You're right. I should have said that at standard conditions, if you are at equilibrium, K=1 and thus dG naught = 0. dG=0 for any equilibrium. I think this question isn't giving you enough information, at least I'm missing something.

 

[Renaissance Man]

You're right. I should have said that at standard conditions, if you are at equilibrium, K=1 and thus dG naught = 0. dG=0 for any equilibrium. I think this question isn't giving you enough information, at least I'm missing something.

Yeah, I think we are missing the part about standard conditions, sorry if my last post came off wrongly, wasn't trying to sound the way it came out.

 

[BerkReviewTeach]

You're right. I should have said that at standard conditions, if you are at equilibrium, K=1 and thus dG naught = 0. dG=0 for any equilibrium. I think this question isn't giving you enough information, at least I'm missing something.

You're right. You need at least one other piece of information such as Q or deltaGo. I wonder if it said something in the passage about the reaction considitions?
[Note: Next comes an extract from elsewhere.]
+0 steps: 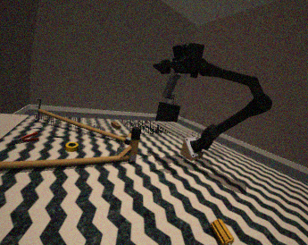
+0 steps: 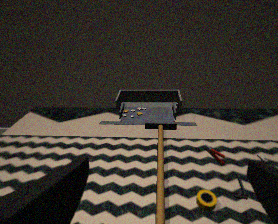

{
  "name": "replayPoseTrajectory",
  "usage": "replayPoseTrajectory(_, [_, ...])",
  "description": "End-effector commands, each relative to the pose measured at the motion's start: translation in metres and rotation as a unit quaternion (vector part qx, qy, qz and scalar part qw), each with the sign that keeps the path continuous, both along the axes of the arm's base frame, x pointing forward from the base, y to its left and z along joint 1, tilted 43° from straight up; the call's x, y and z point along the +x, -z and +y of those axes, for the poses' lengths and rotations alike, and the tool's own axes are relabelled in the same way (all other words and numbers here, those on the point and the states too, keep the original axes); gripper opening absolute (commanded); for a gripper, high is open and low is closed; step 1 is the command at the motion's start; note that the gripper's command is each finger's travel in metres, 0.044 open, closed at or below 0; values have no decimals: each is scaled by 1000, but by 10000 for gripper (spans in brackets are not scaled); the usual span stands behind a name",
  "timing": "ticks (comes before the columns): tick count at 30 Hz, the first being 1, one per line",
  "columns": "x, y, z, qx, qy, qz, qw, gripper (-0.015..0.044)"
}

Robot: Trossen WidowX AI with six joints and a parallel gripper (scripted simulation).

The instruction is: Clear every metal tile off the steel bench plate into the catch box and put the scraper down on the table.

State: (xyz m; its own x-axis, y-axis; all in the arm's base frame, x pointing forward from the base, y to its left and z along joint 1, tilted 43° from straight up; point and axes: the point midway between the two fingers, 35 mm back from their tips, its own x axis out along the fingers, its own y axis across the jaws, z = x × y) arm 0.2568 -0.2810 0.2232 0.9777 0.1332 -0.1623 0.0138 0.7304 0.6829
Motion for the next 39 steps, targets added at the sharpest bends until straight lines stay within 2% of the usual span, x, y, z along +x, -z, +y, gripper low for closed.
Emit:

Great catch UIUCstudent. I believe this question is a typo, because that question for all intents and purposes is a free-standing question that happens to be asked as part of the passage set. I believe they meant to ask if Keq = Qrx, not if it equals 1. My bad for just blindly following the key and trying to simply reword it without thinking it through.

 

[NYR56]

Thumbs up for looking into it and letting us know!